On 12 March 1171, as the result of increasingly divergent interests between Byzantium and the Republic of Venice, and in an attempt to curtail the Venetians' growing economic presence in his realm, Manuel imprisoned all Venetians in the Empire and confiscated all of their property. Venice retaliated by outfitting a fleet of 120 ships under Doge Vitale II Michele. After attacking and capturing the Dalmatian cities under Byzantine control, the Venetians landed in the island of Euboea but were expelled by imperial troops, and then occupied the island of Chios to spend the winter. The Venetians sent envoys to negotiate, but Manuel allowed them to drag on until his own counterstroke, 150 ships under Kontostephanos' command, was ready. In the meantime, the Venetians suffered of disease on Chios. In April 1172, Kontostephanos set sail, but the Venetians were forewarned by the astrologer Aaron Isaakios, one of Manuel's confidantes, and hastily abandoned Chios. Kontostephanos pursued them, but while the Venetians sailed north, raiding the islands of Thasos, Lesbos and Skyros, he assumed they would sail back westwards, and directed his fleet to Cape Malea. Learning of the Venetians' true whereabouts, he turned back north, but although he managed to capture or sink several stragglers, he was unable to bring the main Venetian fleet to battle. Doge Vitale II returned his fleet to Venice on 28 May, but the losses suffered and the failure to gain any concrete objective led to his lynching by the angry mob.

=== Battle of Myriokephalon and second expedition against Egypt ===
Manuel attacked the Seljuk Sultanate of Rûm in 1176, with the intention of taking its capital, Konya, and destroying Turkish power in Anatolia. The Seljuk sultan Kilij Arslan II ambushed Manuel's impressively large army as it moved through the pass of Tivritze in mountainous border region between the two states.

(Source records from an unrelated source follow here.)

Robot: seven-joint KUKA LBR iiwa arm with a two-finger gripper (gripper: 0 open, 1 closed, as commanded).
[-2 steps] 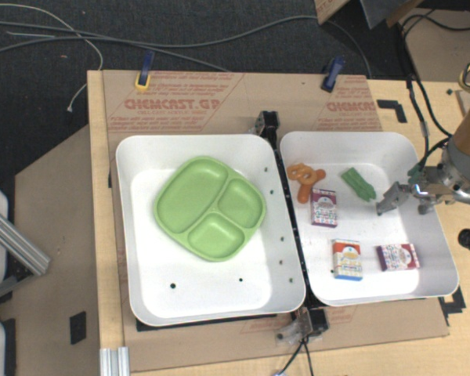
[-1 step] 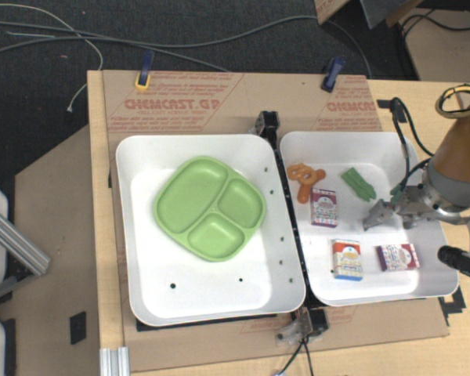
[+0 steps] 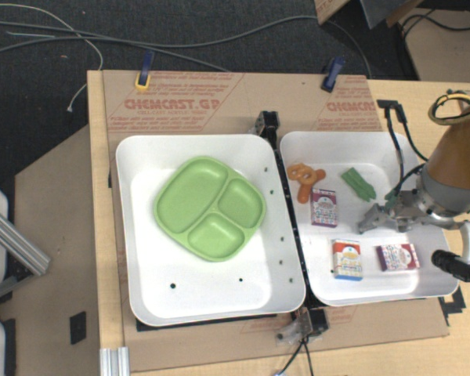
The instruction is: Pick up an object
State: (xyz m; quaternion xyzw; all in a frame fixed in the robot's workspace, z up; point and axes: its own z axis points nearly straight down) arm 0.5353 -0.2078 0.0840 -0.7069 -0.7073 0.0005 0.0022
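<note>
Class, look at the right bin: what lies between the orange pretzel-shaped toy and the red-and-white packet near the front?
In the camera view, a small purple packet lies between the orange toy and the red-and-white packet.

The grey KUKA arm with its orange band point(image 3: 454, 157) comes in from the right side of the bench and hangs over the right edge of the right-hand shallow white bin point(image 3: 329, 141). The orange band sits uppermost, with the grey wrist below it pointing down and leftward into the bin. The two-finger metal gripper point(image 3: 374, 219) reaches out from the wrist toward the bin's middle, low over its floor, its grey fingers point(image 3: 366, 224) slanting down to the left.
</note>
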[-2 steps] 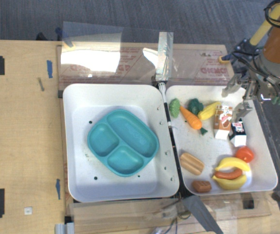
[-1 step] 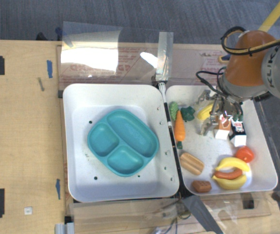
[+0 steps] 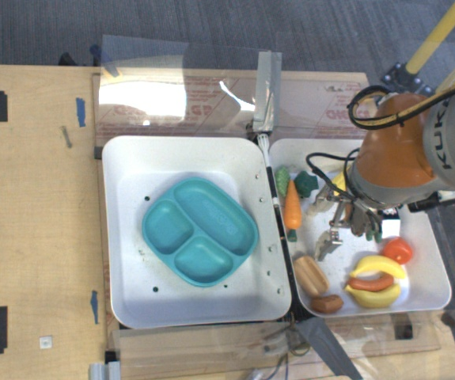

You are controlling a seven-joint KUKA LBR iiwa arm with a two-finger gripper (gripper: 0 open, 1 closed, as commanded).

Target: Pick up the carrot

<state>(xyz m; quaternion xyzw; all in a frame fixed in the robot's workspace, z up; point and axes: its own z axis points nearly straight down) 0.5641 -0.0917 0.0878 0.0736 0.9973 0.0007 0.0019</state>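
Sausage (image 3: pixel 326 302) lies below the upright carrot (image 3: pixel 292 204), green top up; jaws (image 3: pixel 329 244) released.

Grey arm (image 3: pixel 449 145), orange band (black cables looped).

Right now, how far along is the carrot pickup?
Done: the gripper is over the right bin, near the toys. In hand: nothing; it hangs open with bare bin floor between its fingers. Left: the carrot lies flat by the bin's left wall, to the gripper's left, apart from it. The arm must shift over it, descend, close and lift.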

In the ensuing Battle of Myriokephalon parts of the Byzantine force were very badly mauled; however, Andronikos Kontostephanos managed to get his division, bringing up the rear, through the pass with few casualties. He is credited with having persuaded his uncle the emperor, whose confidence had been severely shaken, to remain with his troops following the defeat. Through his influence with the emperor he was instrumental in facilitating the peaceful withdrawal of the Byzantine forces.

The following year (1177), Andronikos led a fleet of 150 ships in another attempt to conquer Egypt, but he returned home after landing at Acre. He was dissuaded from continuing with the expedition by the refusal of Count Philip of Flanders, and many important nobles of the Kingdom of Jerusalem, to actively co-operate with the Byzantine force.

== Later life ==
Following the death of Manuel in 1180 the succession fell to his son Alexios II Komnenos. As Alexios was a child, power devolved on his mother, the empress Maria of Antioch. Her rule proved very unpopular, especially with the aristocracy who resented her Latin (Western) origins. When Manuel's cousin Andronikos Komnenos made a bid for power in 1182 the megas doux Andronikos Kontostephanos, together with the general Andronikos Angelos, played a key role in allowing his forces to enter Constantinople. However, once in power, Andronikos Komnenos proved that he had a tyrannical nature and a vehement desire to break the power and influence of the Byzantine aristocratic families. Kontostephanos and Angelos reacted by plotting to overthrow Andronikos. The plot was discovered and Andronikos Kontostephanos was captured, whilst Angelos escaped. The megas doux Andronikos and his four sons were punished with blinding.

Andronikos’ later fate is unknown.

==Legacy==
Due to his exploits, Andronikos is one of the few figures given heroic status in the works of the Byzantine historian Niketas Choniates.